What the task requires: Please reproduce the entries exactly as they appear below, but not the pictures.

Records to use:
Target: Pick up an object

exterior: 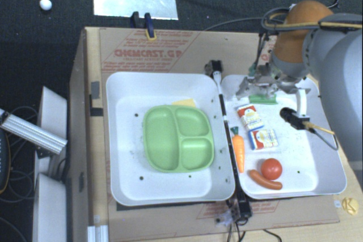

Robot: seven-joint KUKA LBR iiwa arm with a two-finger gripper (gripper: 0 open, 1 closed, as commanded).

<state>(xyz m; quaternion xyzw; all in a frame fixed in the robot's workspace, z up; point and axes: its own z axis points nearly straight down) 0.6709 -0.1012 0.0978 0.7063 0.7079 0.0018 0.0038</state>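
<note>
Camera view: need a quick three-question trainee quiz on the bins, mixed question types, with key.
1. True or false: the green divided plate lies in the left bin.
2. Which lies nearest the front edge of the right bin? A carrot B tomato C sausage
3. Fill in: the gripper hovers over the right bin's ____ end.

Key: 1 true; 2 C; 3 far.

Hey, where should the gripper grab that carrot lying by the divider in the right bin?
Grip the carrot across its thick orange middle, descending from above. It lies flat, lengthwise beside the bin's left wall, so closing across its narrow width looks workable, though wall clearance seems tight.
</note>
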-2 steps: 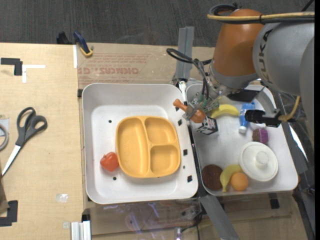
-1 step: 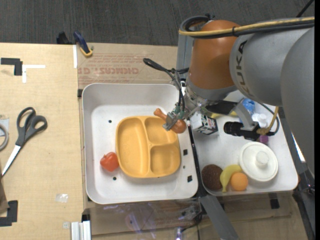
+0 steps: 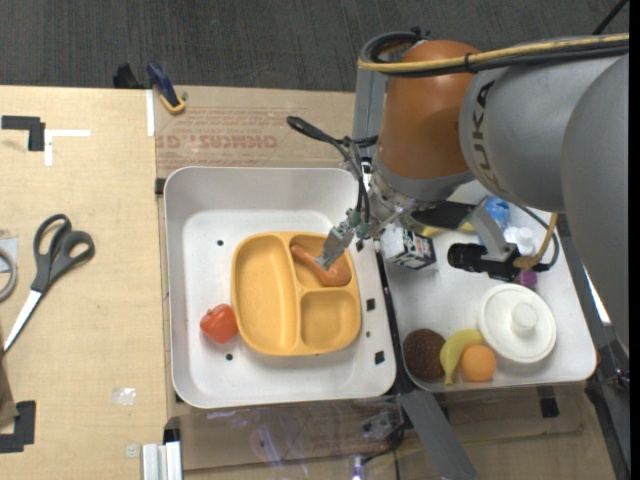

Output for this task:
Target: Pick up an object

exterior: 

Robot: seven-joint KUKA LBR iiwa arm with a two-finger gripper (gripper: 0 open, 1 closed, as commanded).

<state>(xyz m; quaternion xyzw; all in a frame fixed in the robot's workspace, z up; point and axes: its own z axis points nearly straight down) 0.6709 -0.1012 0.0978 0.7063 0.7079 0.0018 0.0038</state>
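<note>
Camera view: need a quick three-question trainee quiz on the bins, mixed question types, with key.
1. True or false: the green divided plate lies in the left bin.
2. Which lies nearest the front edge of the right bin? A carrot B tomato C sausage
3. Fill in: the gripper hovers over the right bin's ____ end.

Key: 1 true; 2 C; 3 far.

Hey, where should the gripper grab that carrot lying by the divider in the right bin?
Grip the carrot across its thick orange middle, descending from above. It lies flat, lengthwise beside the bin's left wall, so closing across its narrow width looks workable, though wall clearance seems tight.
</note>
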-2 steps: 
-1 step: 
+0 steps: 

The exercise has been finished.